Test surface: `tests/run_examples.rs`, `tests/error_handling.rs`, `tests/gc_upvalues.rs`. The diff_test harness is insensitive (output-only).
## What this asks of embedders
- **Already-`Send` `HostCallbacks` impls**: nothing.
- **`HostCallbacks` impls capturing `Rc<RefCell<...>>`**: switch to `Arc<Mutex<...>>`. The crate's own doc example (`src/vm.rs:268-276`) is the only known example and gets rewritten.
- **`set_user_data<T>` callers**: `T: Send`. The common case (game-state struct, command collector, channel handle) is already `Send`. The few legitimate non-`Send` types break at compile time.

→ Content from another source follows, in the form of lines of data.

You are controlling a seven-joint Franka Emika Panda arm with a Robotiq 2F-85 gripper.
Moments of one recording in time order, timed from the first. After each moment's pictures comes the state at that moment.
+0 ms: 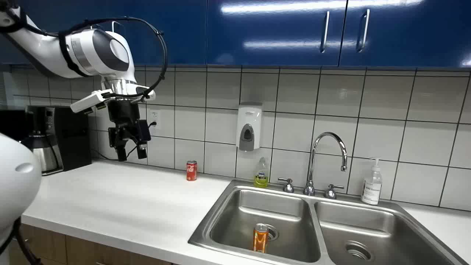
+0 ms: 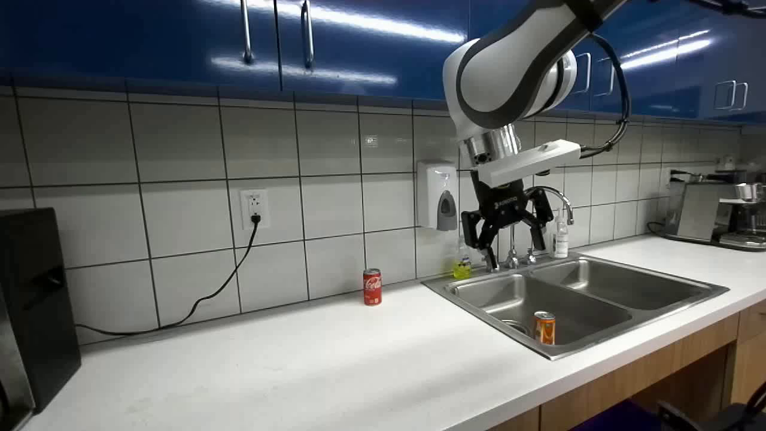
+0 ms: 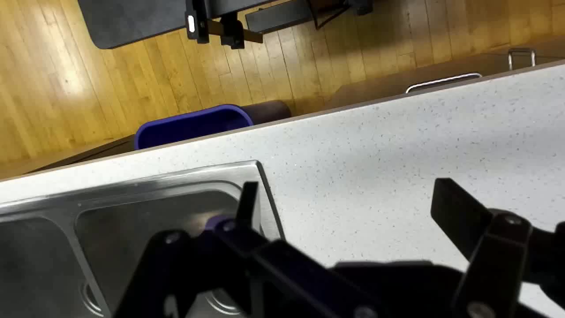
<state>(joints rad) 0.01 -0.46 0.30 -2.58 -0.10 1.99 0.47</state>
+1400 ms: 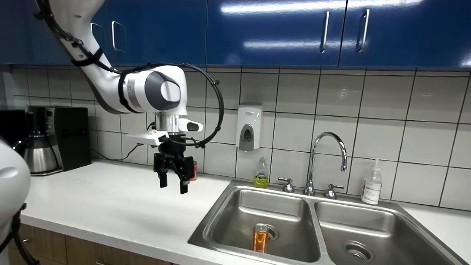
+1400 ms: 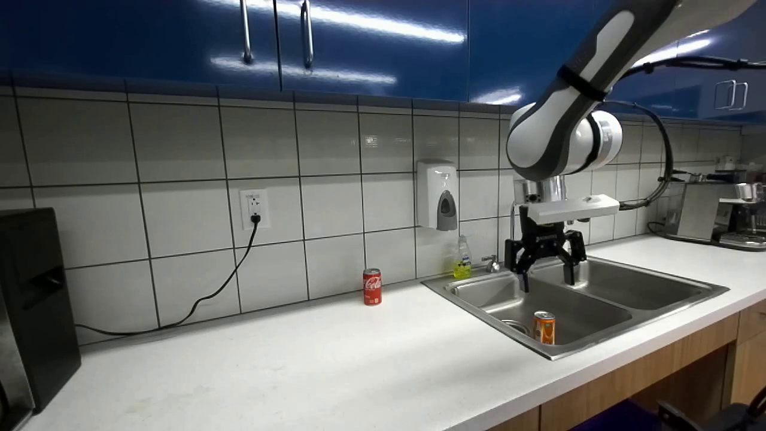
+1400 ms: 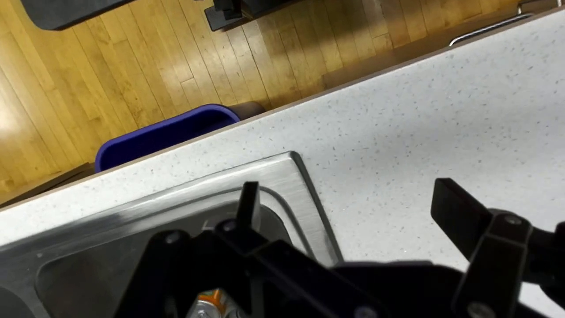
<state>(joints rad) -0.09 -0.29 0.01 -2.68 -0.11 2.34 0.26</state>
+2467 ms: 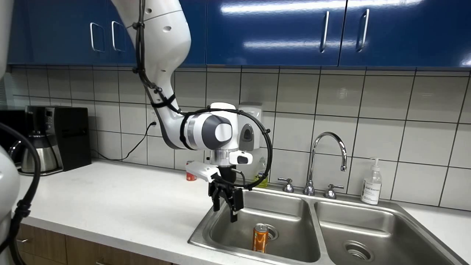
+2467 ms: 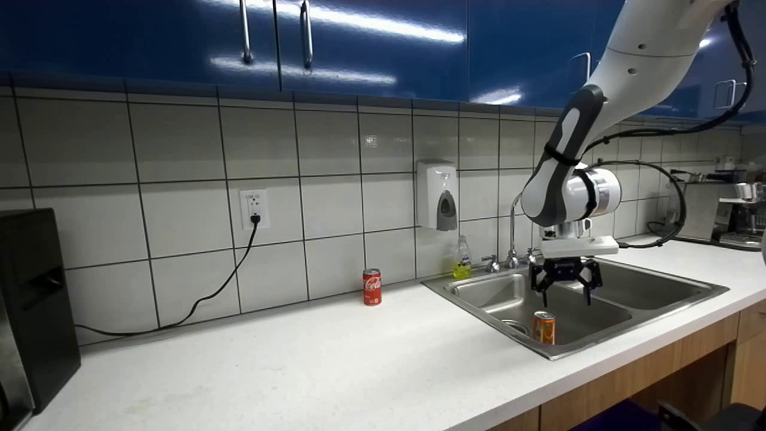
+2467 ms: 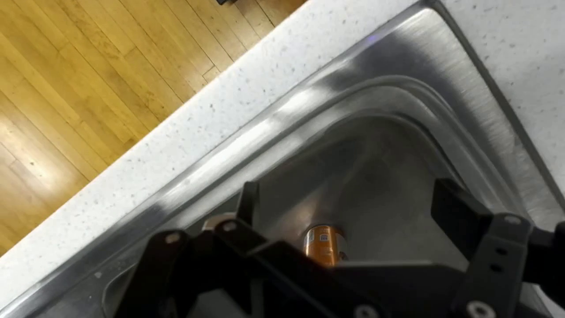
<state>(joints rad) -0.18 0.18 -0.18 -2.44 -0.14 2.59 0.30</state>
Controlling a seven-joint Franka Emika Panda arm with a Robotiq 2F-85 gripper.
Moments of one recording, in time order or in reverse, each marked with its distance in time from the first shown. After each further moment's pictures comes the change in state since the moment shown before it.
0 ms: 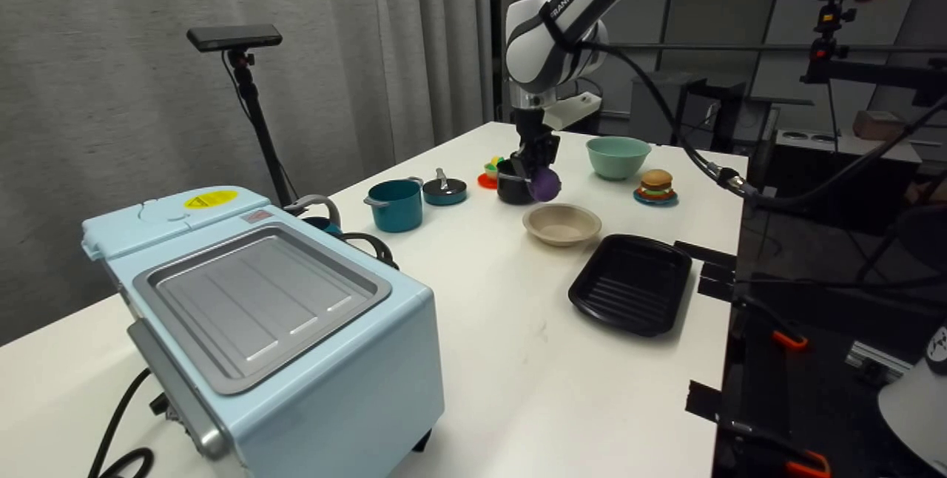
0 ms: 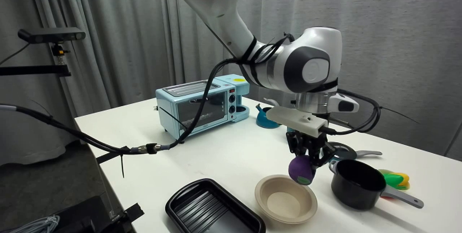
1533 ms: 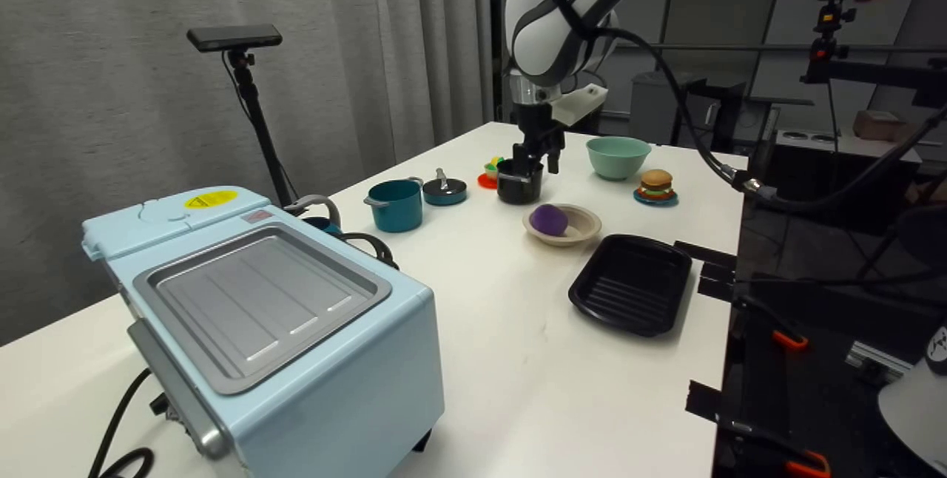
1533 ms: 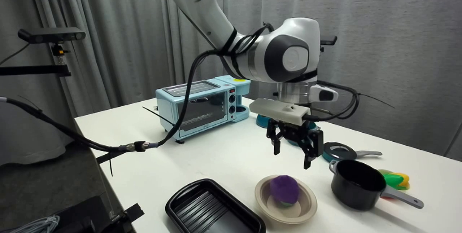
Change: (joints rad) arm 0.036 -0.119 0.019 -0.123 -0.048 -0.003 -0.025
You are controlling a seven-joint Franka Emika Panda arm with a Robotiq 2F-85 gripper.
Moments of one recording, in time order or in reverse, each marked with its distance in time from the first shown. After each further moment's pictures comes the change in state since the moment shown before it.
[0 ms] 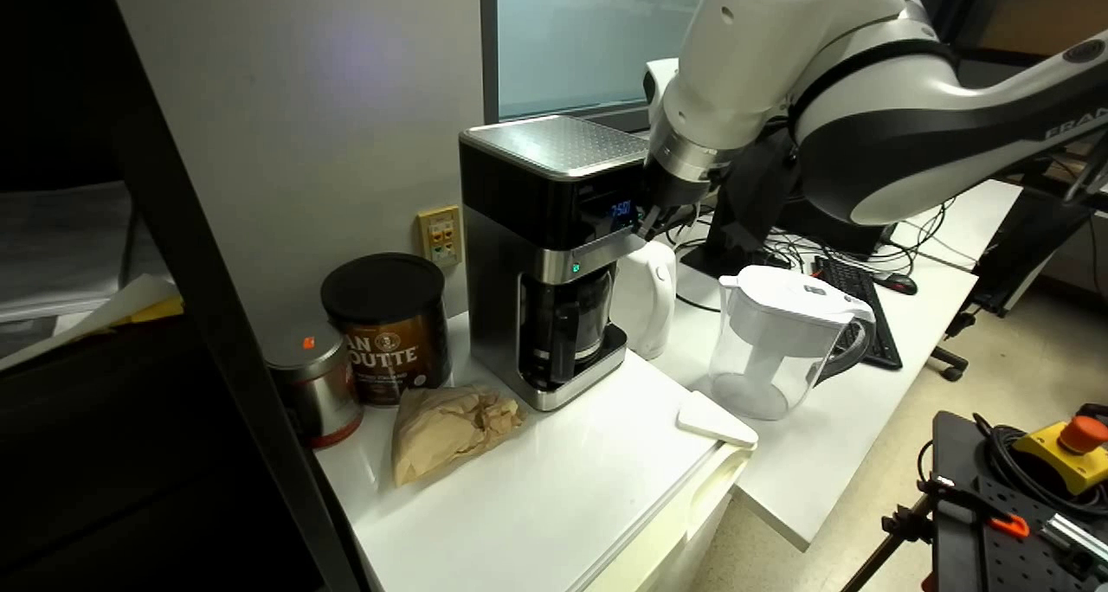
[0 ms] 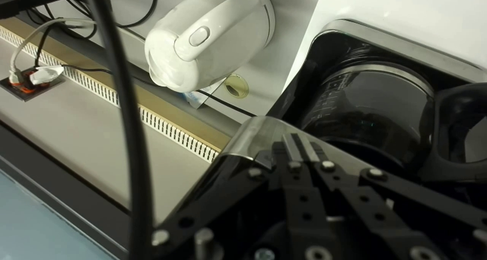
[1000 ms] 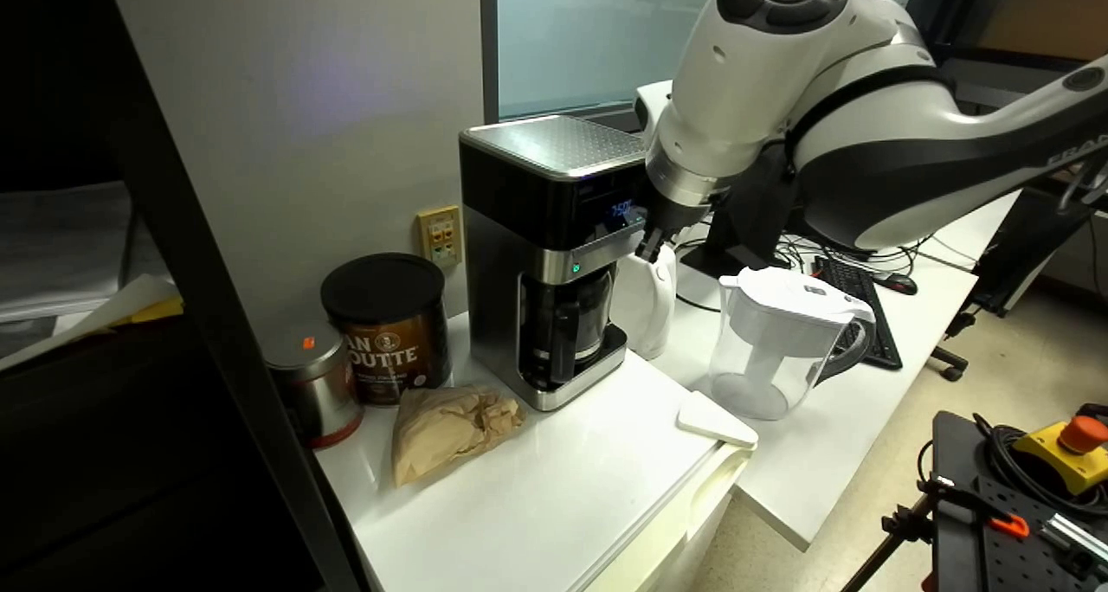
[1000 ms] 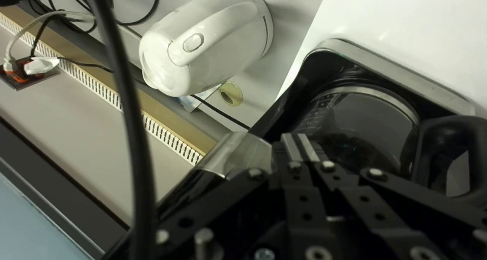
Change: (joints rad) arm 0.028 0.013 0.000 -0.020 -0.033 -0.023 -0.028
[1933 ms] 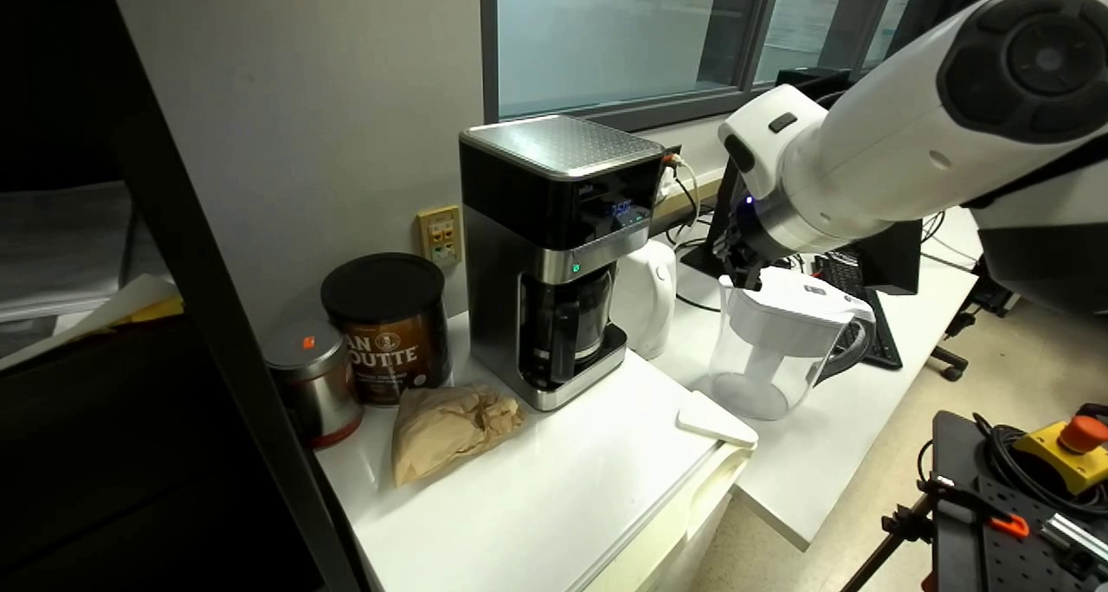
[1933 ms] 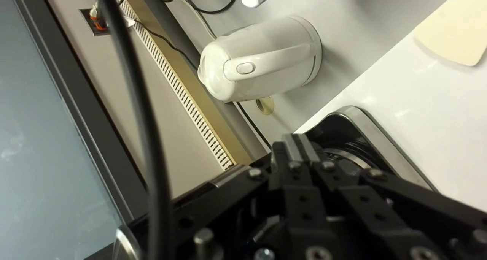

- **Existing single-`State`, no-`Engine` users**: `State::new()` can stay as a deprecated convenience that creates an internal `Engine`, smoothing migration over one or two releases. Or it goes; pre-1.0.
- **Cost-budget semantics**: unchanged. One `State` = one budget = one tick.
## What we reject
- **`State: Sync` via internal locking.** `consume_cost` (`src/vm.rs:247`) is currently a single non-atomic dec. Under `Sync` it becomes either an atomic CAS per opcode (measurable on a VM with per-op cost charging) or a coarse-grained lock that can deadlock under callbacks (callback runs `&mut State`, can recurse into the VM). The cost-budget invariant *the action that pushes you over budget always completes* (`src/vm.rs:111-114`) only has a clean meaning under exclusive access. Embedders that think they want `Sync` want `Mutex<State>` at the embedder boundary, where the lock granularity is a request, not an opcode. They can write that themselves; the crate doesn't have to do it for them.
- **Feature-gated `sync` a la Rhai.** Rhai needs it because it has `Box<dyn Fn>` callbacks and `Shared<T> = Rc<T> | Arc<T>` aliasing across the codebase. dellingr has neither: `RustFunc` is a fn pointer, the only `Rc` is `Rc<Chunk>`, and the atomic-refcount delta is in the noise. Feature-flagging splits the test matrix and downstream crate feature graphs for vanishing benefit.
- **A parallel `SyncState` / `AsyncState` type.** Doubles the surface for one capability bit.
- **`Shared<T>` aliasing across the codebase.** Five sites. Just write `Arc`.
- **Boa-style `Realm`s.** Boa needs realms because ECMAScript has cross-realm semantics. Lua doesn't, and `restrict_globals` (`src/vm.rs:455-479`) already covers per-call sandboxing.
- **Pinning a VM to a dedicated `std::thread` with mpsc.** That's the workaround we're replacing.
- **Generic `State<U>` for typed user-data.** Tempting, but it infects `RustFunc = fn(&mut State)` and every signature that holds `&mut State`. The win over `Box<dyn Any + Send>` is one downcast per access. Defer indefinitely. If it ever lands, it lands at a 1.0 boundary as a separate change.
## Determinism
Nothing in this plan touches the determinism contract. `State` execution stays single-threaded by `!Sync`. Cost accounting stays on owned (non-atomic) integers. `IndexMap` iteration stays deterministic. The `StdRng` seeded via `set_rng_seed` (`src/vm.rs:217-219`) stays per-State. Two `State`s executing concurrently against shared `Arc<Engine>` and `Arc<Bytecode>` each remain individually deterministic; cross-State interleaving is observable only via the host, and the host owns that determinism story.
## Related findings (not part of this work, flagged here)
- `std::collections::hash_map::DefaultHasher` at `src/vm/object.rs:476` is documented as "internal algorithm not specified, subject to change." It's currently SipHash with a fixed key, so deterministic across hosts today, but a future stdlib release could silently change bucket order in `StringPool.hash_index`. The bucket order isn't program-visible (string interning compares by content, `src/vm/object.rs:494-503`), so the determinism contract holds, but this is a tripwire if the hasher is ever reused for something program-visible. Worth pinning to an explicit hasher (siphasher, ahash with a fixed seed, fnv) before that becomes load-bearing.
- `RustFunc` `Val` rendering hashes by function-pointer address (`src/vm/lua_val.rs:105, 169`). That's a pre-existing concern for byte-for-byte cross-host serialization, separate from the threading work, but worth a future thread.
- Once `Engine` exists, the stdlib doesn't need to be re-parsed per-`State`. `with_callbacks -> open_libs` (`src/vm.rs:176-180`) currently does. Move stdlib parsing to `Engine::new` once and have `new_state` reuse the result. Visible at "one State per request worker times N workers."